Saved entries
····················

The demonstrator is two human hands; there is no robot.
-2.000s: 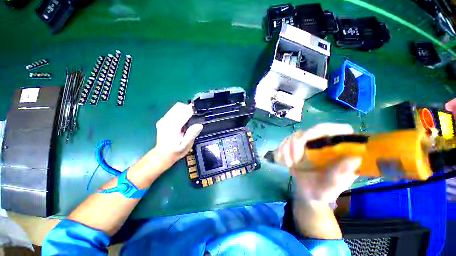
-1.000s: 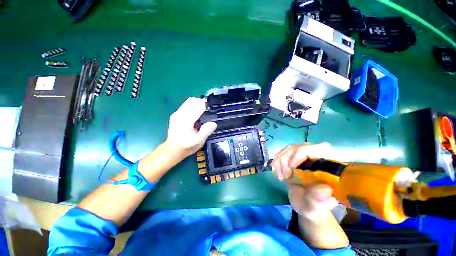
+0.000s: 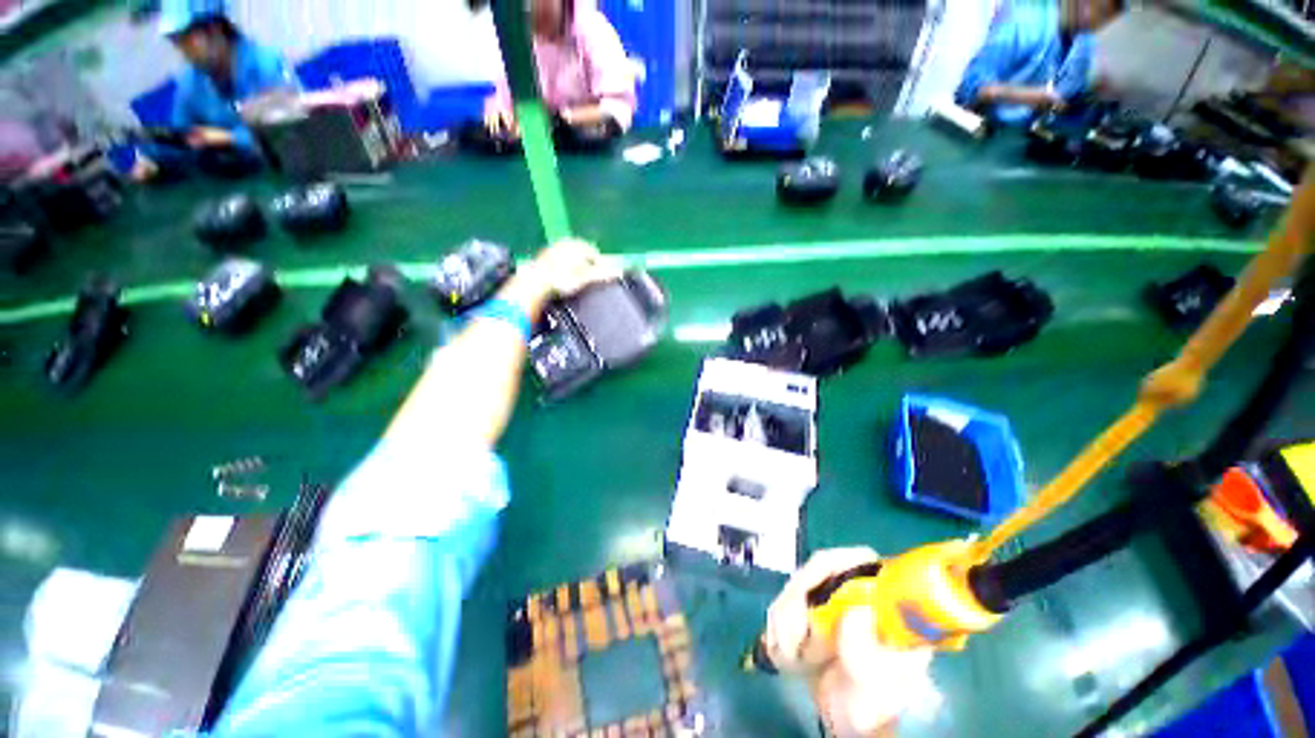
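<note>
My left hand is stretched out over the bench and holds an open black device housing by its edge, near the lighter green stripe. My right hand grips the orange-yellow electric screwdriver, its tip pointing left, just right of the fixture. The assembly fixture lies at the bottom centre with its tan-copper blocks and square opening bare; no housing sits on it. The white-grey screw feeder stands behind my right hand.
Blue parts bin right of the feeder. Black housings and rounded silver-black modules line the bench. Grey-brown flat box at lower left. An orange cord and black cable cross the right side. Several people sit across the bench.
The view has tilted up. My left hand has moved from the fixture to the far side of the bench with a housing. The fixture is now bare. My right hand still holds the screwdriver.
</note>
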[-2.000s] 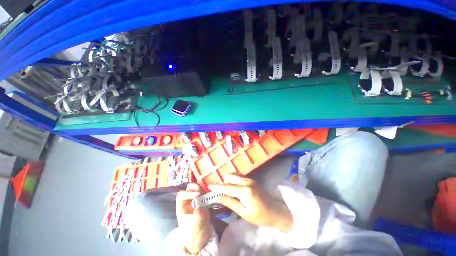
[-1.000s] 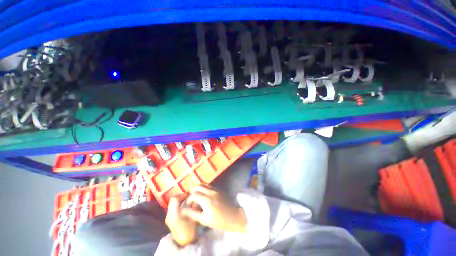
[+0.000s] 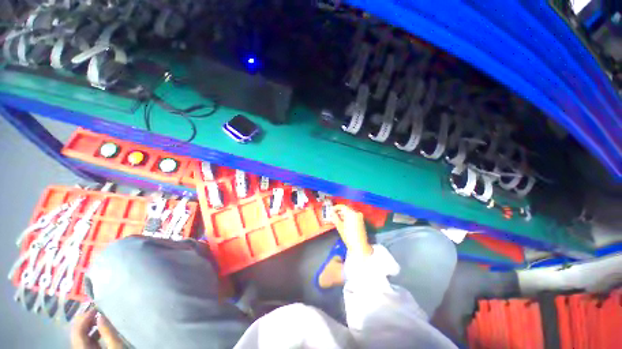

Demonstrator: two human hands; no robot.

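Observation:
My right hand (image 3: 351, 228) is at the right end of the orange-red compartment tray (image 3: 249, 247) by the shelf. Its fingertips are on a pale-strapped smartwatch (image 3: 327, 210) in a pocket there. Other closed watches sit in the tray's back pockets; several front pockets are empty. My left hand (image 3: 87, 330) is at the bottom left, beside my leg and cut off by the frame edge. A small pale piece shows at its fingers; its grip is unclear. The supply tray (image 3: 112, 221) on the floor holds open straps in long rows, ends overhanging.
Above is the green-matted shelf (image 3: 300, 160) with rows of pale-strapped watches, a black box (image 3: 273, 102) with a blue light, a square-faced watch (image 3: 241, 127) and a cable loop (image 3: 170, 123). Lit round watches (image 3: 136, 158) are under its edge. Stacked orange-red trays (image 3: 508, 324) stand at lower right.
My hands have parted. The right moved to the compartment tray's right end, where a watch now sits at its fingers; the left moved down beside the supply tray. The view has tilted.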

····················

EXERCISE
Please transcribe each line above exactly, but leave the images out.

TASK ANSWER
The demonstrator is two human hands; there is no robot.
-2.000s: 
-1.000s: 
+0.000s: 
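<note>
My left hand is stretched out over the bench and holds an open black device housing by its edge, near the lighter green stripe. My right hand grips the orange-yellow electric screwdriver, its tip pointing left, just right of the fixture. The assembly fixture lies at the bottom centre with its tan-copper blocks and square opening bare; no housing sits on it. The white-grey screw feeder stands behind my right hand.
Blue parts bin right of the feeder. Black housings and rounded silver-black modules line the bench. Grey-brown flat box at lower left. An orange cord and black cable cross the right side. Several people sit across the bench.
The view has tilted up. My left hand has moved from the fixture to the far side of the bench with a housing. The fixture is now bare. My right hand still holds the screwdriver.
</note>
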[-2.000s] 
[-1.000s] 
[+0.000s] 

Demonstrator: two human hands; no robot.

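Observation:
My right hand (image 3: 351, 228) is at the right end of the orange-red compartment tray (image 3: 249, 247) by the shelf. Its fingertips are on a pale-strapped smartwatch (image 3: 327, 210) in a pocket there. Other closed watches sit in the tray's back pockets; several front pockets are empty. My left hand (image 3: 87, 330) is at the bottom left, beside my leg and cut off by the frame edge. A small pale piece shows at its fingers; its grip is unclear. The supply tray (image 3: 112, 221) on the floor holds open straps in long rows, ends overhanging.
Above is the green-matted shelf (image 3: 300, 160) with rows of pale-strapped watches, a black box (image 3: 273, 102) with a blue light, a square-faced watch (image 3: 241, 127) and a cable loop (image 3: 170, 123). Lit round watches (image 3: 136, 158) are under its edge. Stacked orange-red trays (image 3: 508, 324) stand at lower right.
My hands have parted. The right moved to the compartment tray's right end, where a watch now sits at its fingers; the left moved down beside the supply tray. The view has tilted.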

Nothing else is required to complete this exercise.